◆ **EXERCISE AIM**
Output all of the material exactly; leave out no line.

◆ **DATA SEGMENT**
%%

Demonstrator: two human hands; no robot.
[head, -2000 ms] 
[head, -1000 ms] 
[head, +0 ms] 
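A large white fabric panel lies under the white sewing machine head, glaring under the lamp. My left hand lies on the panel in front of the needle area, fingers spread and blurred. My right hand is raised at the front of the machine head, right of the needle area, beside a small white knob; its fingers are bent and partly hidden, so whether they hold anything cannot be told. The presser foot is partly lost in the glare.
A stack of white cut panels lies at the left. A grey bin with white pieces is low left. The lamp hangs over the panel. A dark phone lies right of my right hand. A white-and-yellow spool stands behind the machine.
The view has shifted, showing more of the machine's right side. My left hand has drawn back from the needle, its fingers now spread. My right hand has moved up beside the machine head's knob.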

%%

◆ **EXERCISE OUTPUT**
Demonstrator: two human hands; no robot.
[head, -2000 ms] 
[head, -1000 ms] 
[head, +0 ms] 
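A large white fabric panel lies under the white sewing machine head, glaring under the lamp. My left hand lies on the panel in front of the needle area, fingers spread and blurred. My right hand is raised at the front of the machine head, right of the needle area, beside a small white knob; its fingers are bent and partly hidden, so whether they hold anything cannot be told. The presser foot is partly lost in the glare.
A stack of white cut panels lies at the left. A grey bin with white pieces is low left. The lamp hangs over the panel. A dark phone lies right of my right hand. A white-and-yellow spool stands behind the machine.
The view has shifted, showing more of the machine's right side. My left hand has drawn back from the needle, its fingers now spread. My right hand has moved up beside the machine head's knob.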

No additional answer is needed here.